The algorithm is simple, which is why it is also suitable for textbooks. However, it is far from representing the state of the art. In case you are interested in the latest development, I have recently published a new distinct counting algorithm where the estimate does not depend on the processing order, which can be merged and requires only 3.5kB of memory to guarantee a standard error of 1.13% for counts up to exa-scale: https://arxiv.org/abs/2402.13726
This sucks, but a problem we have in academia is that you can't reference a closed PR request at a top-tier conference like VLDB. If you wrote up your proposal as a referable document, you should rightly claim that you deserve scholarly recognition. Morally, you deserve recognition (which you are getting here, at least). It's decent of the author to admit he was inspired by you - there are others who would think it is easier to deny it. But there is no recourse, if it's only a PR.
The Java implementation abstracts out the index mapping. This let us add alternative ways to map values to indices and we added the method with the quadratic interpolation as it seems to be a good tradeoff between index computation speed and memory footprint.
The tailcut approach breaks one important property of cardinality estimation algorithms: Adding the same value multiple times should change the state of the sketch only once when adding it for the first time.
However, due to the chance of overflows the same value can lead to multiple changes when using the tailcut approach. The introduced error depends on the order and also on the frequency distribution of inserted elements. It would be interesting to know which assumptions on the input data were made for the promised accuracy. In their paper I could not find any hint how the input data looked like in their experiments. It is fairly easy to obtain good results for the trivial case where all input values are distinct.
The tailcut approach reminds me of the HyperBitBit algorithm which also drops the property described above and promises a better storage factor (less error with same amount of memory).
It is interesting that the standard error is reduced from 1.04/sqrt(m) down to 1.0/sqrt(m) despite the loss of information after the tailcut. Therefore, I conclude that it must be the estimation method itself which is superior to existing methods. I will need to check.
Hey oertl, big fan of your paper https://arxiv.org/pdf/1706.07290.pdf :D
I going to start working on "intersections" and some improvements of the large scale cardinalities based on your research. Can I hit you up an email with some of my questions (concerning the intersection work? how does it compare to https://arxiv.org/pdf/1704.03911.pdf)
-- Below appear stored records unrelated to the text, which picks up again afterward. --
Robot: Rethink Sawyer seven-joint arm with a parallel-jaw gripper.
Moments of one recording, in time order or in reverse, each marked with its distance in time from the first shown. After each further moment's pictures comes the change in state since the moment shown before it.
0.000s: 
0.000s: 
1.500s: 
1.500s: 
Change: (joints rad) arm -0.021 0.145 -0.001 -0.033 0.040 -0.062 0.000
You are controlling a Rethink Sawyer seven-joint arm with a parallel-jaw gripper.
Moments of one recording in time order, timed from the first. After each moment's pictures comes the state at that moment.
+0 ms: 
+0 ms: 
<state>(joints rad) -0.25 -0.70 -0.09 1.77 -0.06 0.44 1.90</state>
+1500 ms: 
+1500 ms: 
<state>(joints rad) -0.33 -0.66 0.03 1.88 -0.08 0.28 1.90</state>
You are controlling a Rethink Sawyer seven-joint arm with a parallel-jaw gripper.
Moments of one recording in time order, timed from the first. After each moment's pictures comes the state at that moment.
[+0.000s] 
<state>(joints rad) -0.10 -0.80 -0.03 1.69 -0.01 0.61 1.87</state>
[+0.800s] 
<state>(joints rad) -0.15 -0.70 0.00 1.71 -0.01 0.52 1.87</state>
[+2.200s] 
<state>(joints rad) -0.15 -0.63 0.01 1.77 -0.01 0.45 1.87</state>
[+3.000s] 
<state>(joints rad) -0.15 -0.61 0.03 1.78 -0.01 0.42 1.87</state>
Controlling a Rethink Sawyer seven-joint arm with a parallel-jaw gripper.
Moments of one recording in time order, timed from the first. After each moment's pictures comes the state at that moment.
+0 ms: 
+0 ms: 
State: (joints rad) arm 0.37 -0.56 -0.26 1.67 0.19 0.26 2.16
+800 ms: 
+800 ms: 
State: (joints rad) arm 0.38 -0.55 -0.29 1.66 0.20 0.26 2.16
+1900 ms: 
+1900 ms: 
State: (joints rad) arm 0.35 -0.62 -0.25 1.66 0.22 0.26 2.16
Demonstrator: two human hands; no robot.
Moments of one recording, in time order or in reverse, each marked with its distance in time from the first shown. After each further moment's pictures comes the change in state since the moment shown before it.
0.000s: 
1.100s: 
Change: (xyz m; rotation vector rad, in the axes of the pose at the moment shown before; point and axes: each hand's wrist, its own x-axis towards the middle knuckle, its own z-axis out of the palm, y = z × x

So if a register overflows (and is truncated) "twice" by the same element before the base register (B) is increased, then after B is increased, the overflowing register is not increased and so appears not to have overflowed. On the other hand, if that element shows up in the stream once before and once after B is increased, the overflowing register may overflow again.
This makes even the MLE procedure partially incorrect in the first case, since it is the maximum likelihood estimation of a set of hashes in which the register discussed above did not overflow.
I have not yet checked their ML approach. Regarding register updates you are right.
I have also seen that they did only 10000 simulation runs to determine the standard deviation to be 1.00/sqrt(m). I think more simulations would be necessary to get a confidence interval for the standard deviation that is small enough to allow differentiation from 1.04/sqrt(m).
If you are interested in new cardinality estimation algorithms for HyperLogLog sketches you could also have a look on the paper I am currently working on:
There, I present two different algorithms based on theoretical considerations that are both accurate over the entire cardinality range. Unlike LogLog-Beta or HyperLogLog++, they do not need any empirically determined coefficients or bias correction data.